The running game figures to be a major priority against Ole Miss. "It's something we've emphasized," Dial said. "Last week we just got pushed back (by South Carolina's lead), you have to do what you have to do. We understand we have some great backs. Up front we take pride in our running game and our passing game, but we definitely want to get moving in the right direction and establish the run."

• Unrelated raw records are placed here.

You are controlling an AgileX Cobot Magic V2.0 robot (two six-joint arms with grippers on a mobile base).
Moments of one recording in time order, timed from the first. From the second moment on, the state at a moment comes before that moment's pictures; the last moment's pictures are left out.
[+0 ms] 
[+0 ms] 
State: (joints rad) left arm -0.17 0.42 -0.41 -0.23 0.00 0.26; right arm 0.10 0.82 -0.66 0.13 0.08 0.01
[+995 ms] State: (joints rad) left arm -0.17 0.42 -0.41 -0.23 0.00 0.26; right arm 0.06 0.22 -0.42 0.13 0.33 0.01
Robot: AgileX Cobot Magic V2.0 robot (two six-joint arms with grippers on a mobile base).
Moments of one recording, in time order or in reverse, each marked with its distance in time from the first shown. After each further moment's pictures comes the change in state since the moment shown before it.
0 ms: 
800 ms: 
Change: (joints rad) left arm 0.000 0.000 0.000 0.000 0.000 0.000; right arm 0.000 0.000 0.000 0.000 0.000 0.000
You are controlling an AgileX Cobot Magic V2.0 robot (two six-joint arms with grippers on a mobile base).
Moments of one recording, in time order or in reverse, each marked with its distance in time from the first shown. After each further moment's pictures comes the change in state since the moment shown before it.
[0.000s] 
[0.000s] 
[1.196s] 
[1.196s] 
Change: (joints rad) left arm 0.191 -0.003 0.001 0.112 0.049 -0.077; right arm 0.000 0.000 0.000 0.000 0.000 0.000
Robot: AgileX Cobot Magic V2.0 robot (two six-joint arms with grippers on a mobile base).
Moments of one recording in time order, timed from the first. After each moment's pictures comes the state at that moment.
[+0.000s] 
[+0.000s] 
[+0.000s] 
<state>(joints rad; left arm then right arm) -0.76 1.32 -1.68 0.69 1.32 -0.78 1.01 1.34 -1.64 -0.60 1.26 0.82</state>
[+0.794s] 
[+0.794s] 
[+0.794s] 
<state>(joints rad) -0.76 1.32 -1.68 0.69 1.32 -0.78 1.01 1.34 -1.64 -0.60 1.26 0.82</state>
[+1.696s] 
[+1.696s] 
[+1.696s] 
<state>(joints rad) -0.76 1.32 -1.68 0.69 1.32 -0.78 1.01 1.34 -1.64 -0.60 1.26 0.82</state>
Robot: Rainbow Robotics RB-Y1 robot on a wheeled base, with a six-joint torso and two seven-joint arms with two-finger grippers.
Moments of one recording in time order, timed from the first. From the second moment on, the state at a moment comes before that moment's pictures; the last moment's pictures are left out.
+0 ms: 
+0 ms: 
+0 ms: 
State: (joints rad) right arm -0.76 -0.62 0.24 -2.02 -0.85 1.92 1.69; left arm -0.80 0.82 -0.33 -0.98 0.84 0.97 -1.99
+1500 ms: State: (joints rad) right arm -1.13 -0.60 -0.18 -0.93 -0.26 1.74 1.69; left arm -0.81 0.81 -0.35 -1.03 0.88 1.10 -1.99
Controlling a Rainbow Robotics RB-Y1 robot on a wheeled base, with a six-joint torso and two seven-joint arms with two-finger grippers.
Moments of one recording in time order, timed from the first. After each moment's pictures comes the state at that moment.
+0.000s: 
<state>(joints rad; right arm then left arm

Saban didn't specify who would fill in for McCullough as the third tackle: "Tyler Love is on one side and John Michael Boswell can play right tackle. We haven't played him yet but Arie (Kouandijo) has worked at tackle most of the year. If it's necessary ready to play him we'll get him ready to play."

All of Alabama's reserve tackles have practiced on both the left and right sides. "The hardest part of it, I always thought, was the mind part of it," sophomore guard Barrett Jones said. "Every call you hear you have to flip it around in your mind."

A group of Cubans, including an elderly man who said he used to play football years ago (but that the Americans are now much bigger), was on hand for the start of practice. Many were startled by the offensive linemen hitting the blocking sleds for the first time behind them. Interpreters made sure to teach them the "Roll Tide" cheer before departing.